Executive Director Chris Ward reviewed the report with Community Board 1’s WTC Redevelopment Committee on October 6th. He explained that while completion dates for each Port Authority project have slipped, the new timetables are as accurate as possible and account for the extensive infrastructure work that literally forms the foundation of the entire site.
The biggest design changes are to the $3.2 billion WTC Transportation Hub, now slated for “probabilistic” completion in the second quarter of 2014. Working with architect Santiago Calatrava, Port Authority engineers simplified the 800,000-square-foot hub design while “retaining the iconic vision” unveiled four years ago. The new plan uses columns and other conventional design elements that save time and money.
Most notably, the hub’s “wings” will no longer be moveable, the south wings will be shortened, and the long expanses of undulating girders inside the main hall will be supported by a single plate on vertical columns. That plate girder allows crews to “build the roof first,” said Ward, enabling construction of the hub’s upper and lower levels to take place simultaneously.
The “deckover solution,” as the report calls the plate-girder plan, means that the hub’s PATH mezzanine level will be in place first. The mezzanine forms the floor of the National 9/11 Memorial plaza, thereby separating WTC hub from Memorial construction. This vital engineering change will reduce the need for temporary structures and speed work to meet the Memorial plaza’s opening date of September 11, 2011, with the entire complex done by late 2013.
As the city’s third-largest transit center, the WTC hub still will connect with every downtown subway line either directly or via the Fulton Street Transit Center, as well at to Battery Park City’s World Financial Center. Part of the redesign included shifting both entrances to the 1 and R/W subway stations to the hub’s center line for better wayfinding. The hub’s multi-level retail program will remain the same, and still extend to the lower floors of the WTC’s four skyscrapers.

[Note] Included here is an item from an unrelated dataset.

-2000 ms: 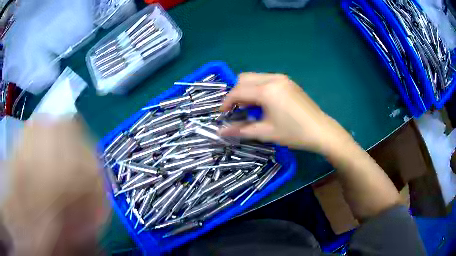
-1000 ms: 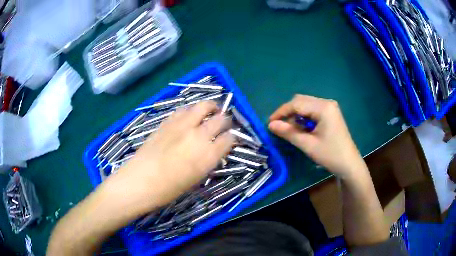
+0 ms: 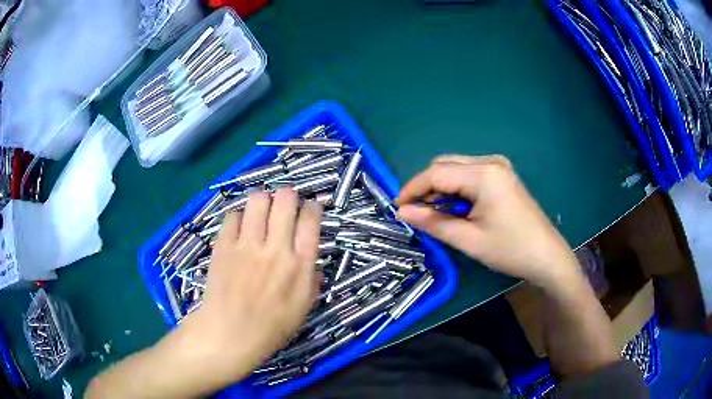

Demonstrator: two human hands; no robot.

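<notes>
A blue tray lies in front of me, heaped with metal cylinders that have thin pale stems. My left hand lies palm down over the left and middle part of the heap, fingers slightly spread. Its palm side is hidden, so I cannot tell whether it holds a part. My right hand is at the tray's right rim and grips a blue hand tool between thumb and fingers. The tool's tip is hidden at the fingertips.
A clear plastic box with rows of cylinders stands at the upper left. White sheets lie left. A small clear tub of metal pieces is at the lower left. Blue bins of parts are at the upper right. A cardboard box is below the bench edge.
My left hand, at the left edge two seconds ago, came over the heap and has since shifted left and down. My right hand moved right, out of the tray, then slightly back toward its rim.
</notes>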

The Port will reconfigure the underpinning of the 1 subway box that bisects the WTC site. The simplified plan is a “top down” design that lets crews construct the subway’s ventilation and mechanical levels, while building out the actual Greenwich Street roadway above the box at a cost of $281 million.
Beneath the various WTC structures, the Port is building the Vehicular Security Center (VSC), a network of underground roadways, ramps, security checkpoints, and parking. At a cost of $633 million, the VSC will open in the third quarter of 2012 -- a date reached now that the Port secured an agreement with St. Nicholas Greek Orthodox Church, the landowner on the WTC’s southern border. The 130 Liberty Deconstruction Project, 9A Project and Liberty Street Bridge have been scheduled to accommodate the new construction schedule for the VCS. The agency also has acquired full control of the VSC from the Federal Transit Administration to help expedite its construction, and is collaborating with the Police Department to ensure security throughout the complex.

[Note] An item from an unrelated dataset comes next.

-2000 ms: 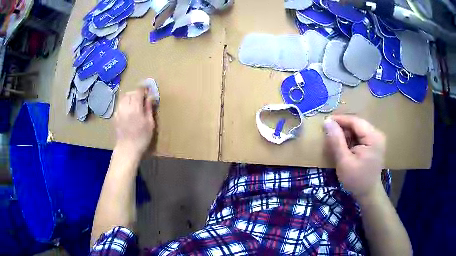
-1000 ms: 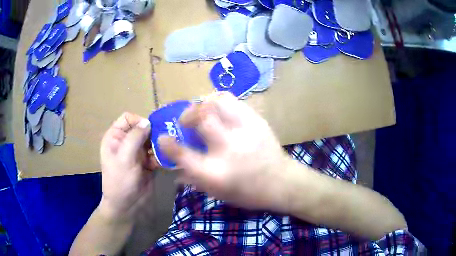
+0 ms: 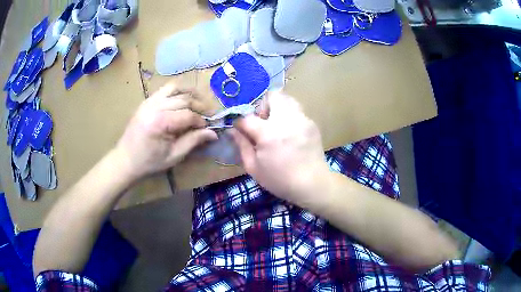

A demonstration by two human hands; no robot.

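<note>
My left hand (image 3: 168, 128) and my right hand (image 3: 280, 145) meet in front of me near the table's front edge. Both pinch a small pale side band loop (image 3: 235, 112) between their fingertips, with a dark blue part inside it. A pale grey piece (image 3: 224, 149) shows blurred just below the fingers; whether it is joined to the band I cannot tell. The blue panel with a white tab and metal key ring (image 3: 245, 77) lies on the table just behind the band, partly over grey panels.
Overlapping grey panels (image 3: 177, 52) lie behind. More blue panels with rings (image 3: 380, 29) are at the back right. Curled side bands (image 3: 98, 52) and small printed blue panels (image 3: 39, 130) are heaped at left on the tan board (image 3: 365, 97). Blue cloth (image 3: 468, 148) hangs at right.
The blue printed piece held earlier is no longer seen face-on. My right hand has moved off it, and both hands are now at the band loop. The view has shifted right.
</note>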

With construction costs on the rise, the price tag of the Freedom Tower -- now also known as 1 World Trade Center -- rose to $3.1 billion, while its completion slipped to the fourth quarter of 2013.
Ward also reported that to help ensure progress at the Trade Center, the Port Authority has created the Office of Construction Logistics. Led by Quentin Brathwaite, who also serves as assistant director of WTC construction, the department will handle internal coordination, project-consultant management, and continued community outreach on rebuilding and quality-of-life issues.
To that end, the Port launched the new website www.wtcprogress.com, where the public can read updates and view images of the WTC’s rebuilding progress.